Tally the lines below that contain the word "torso", then give the tally alone.

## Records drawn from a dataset
***

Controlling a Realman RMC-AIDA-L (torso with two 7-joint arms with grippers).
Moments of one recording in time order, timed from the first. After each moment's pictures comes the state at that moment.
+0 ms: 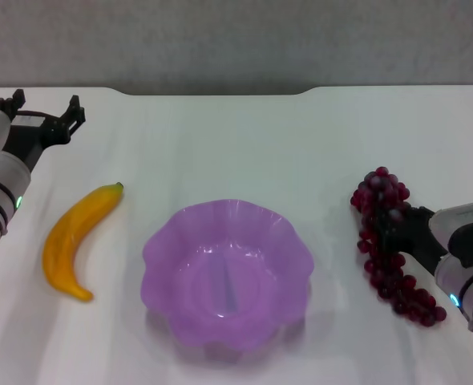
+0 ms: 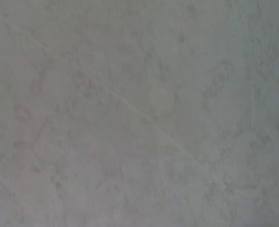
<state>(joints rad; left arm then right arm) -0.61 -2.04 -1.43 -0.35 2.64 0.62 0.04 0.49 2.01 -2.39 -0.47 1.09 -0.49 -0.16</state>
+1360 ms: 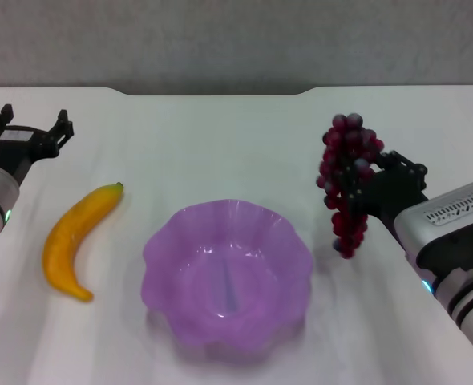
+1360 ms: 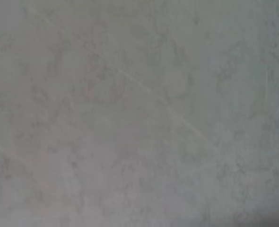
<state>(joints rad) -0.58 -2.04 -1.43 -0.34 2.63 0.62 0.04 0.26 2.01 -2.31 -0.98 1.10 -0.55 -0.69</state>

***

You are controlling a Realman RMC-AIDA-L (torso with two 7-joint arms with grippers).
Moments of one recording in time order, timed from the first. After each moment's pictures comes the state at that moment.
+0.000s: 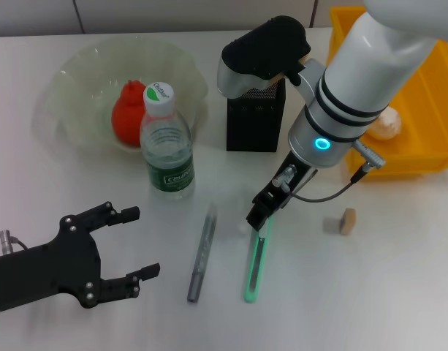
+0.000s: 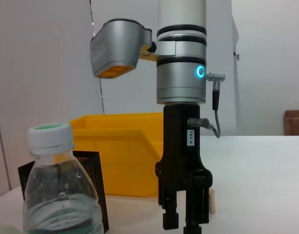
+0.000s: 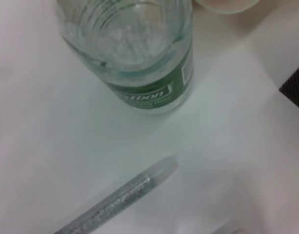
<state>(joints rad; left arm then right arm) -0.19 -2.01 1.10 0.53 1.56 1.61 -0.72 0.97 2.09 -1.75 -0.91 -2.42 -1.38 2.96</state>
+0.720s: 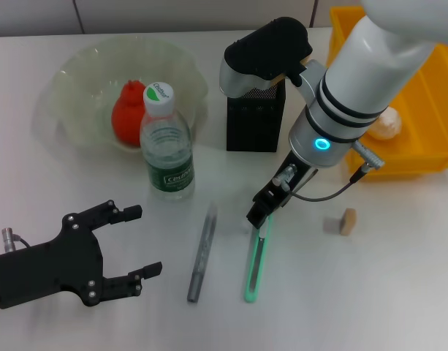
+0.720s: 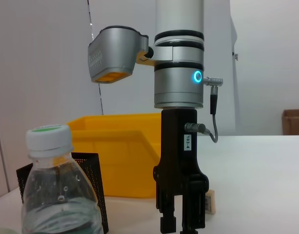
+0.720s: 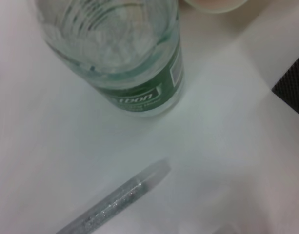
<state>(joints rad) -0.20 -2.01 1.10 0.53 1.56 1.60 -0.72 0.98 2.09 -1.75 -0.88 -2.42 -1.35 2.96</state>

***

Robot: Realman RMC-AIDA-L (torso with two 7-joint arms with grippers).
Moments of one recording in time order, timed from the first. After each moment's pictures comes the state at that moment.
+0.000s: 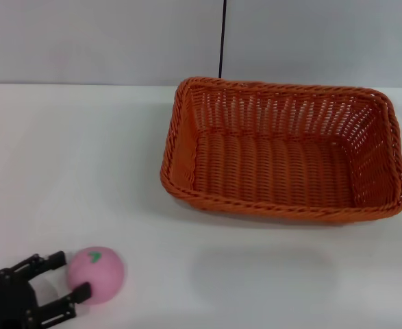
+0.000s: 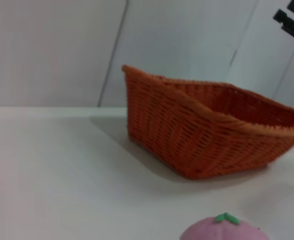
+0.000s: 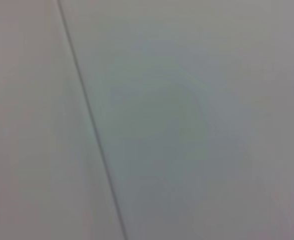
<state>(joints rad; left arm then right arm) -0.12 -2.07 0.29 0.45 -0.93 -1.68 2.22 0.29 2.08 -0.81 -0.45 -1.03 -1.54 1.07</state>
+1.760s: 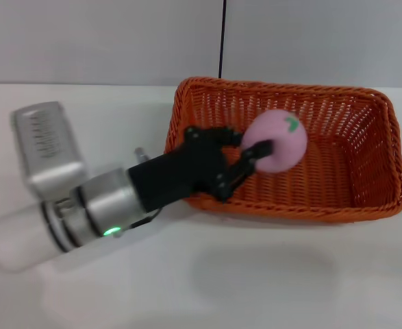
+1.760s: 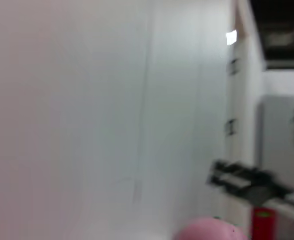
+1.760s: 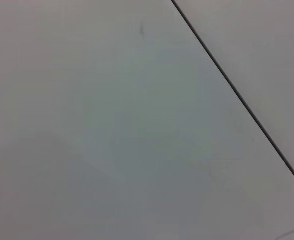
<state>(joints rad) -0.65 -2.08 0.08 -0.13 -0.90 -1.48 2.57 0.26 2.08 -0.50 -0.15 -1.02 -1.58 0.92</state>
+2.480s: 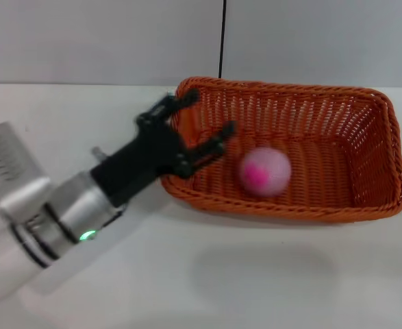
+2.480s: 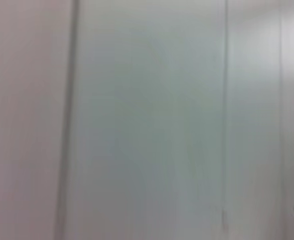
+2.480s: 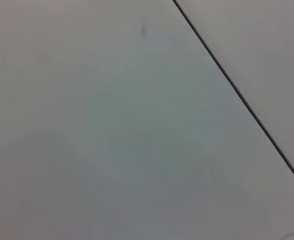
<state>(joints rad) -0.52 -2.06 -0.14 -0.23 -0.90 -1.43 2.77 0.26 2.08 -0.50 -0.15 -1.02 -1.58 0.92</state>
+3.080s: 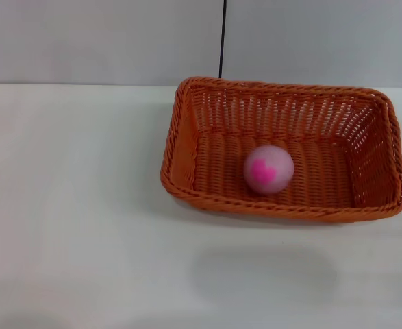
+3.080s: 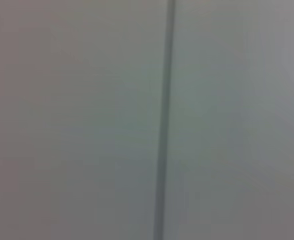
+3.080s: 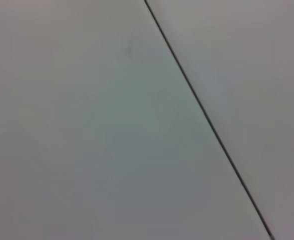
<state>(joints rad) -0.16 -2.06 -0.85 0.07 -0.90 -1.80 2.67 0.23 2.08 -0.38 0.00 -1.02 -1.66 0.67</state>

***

## Answer to the problem
3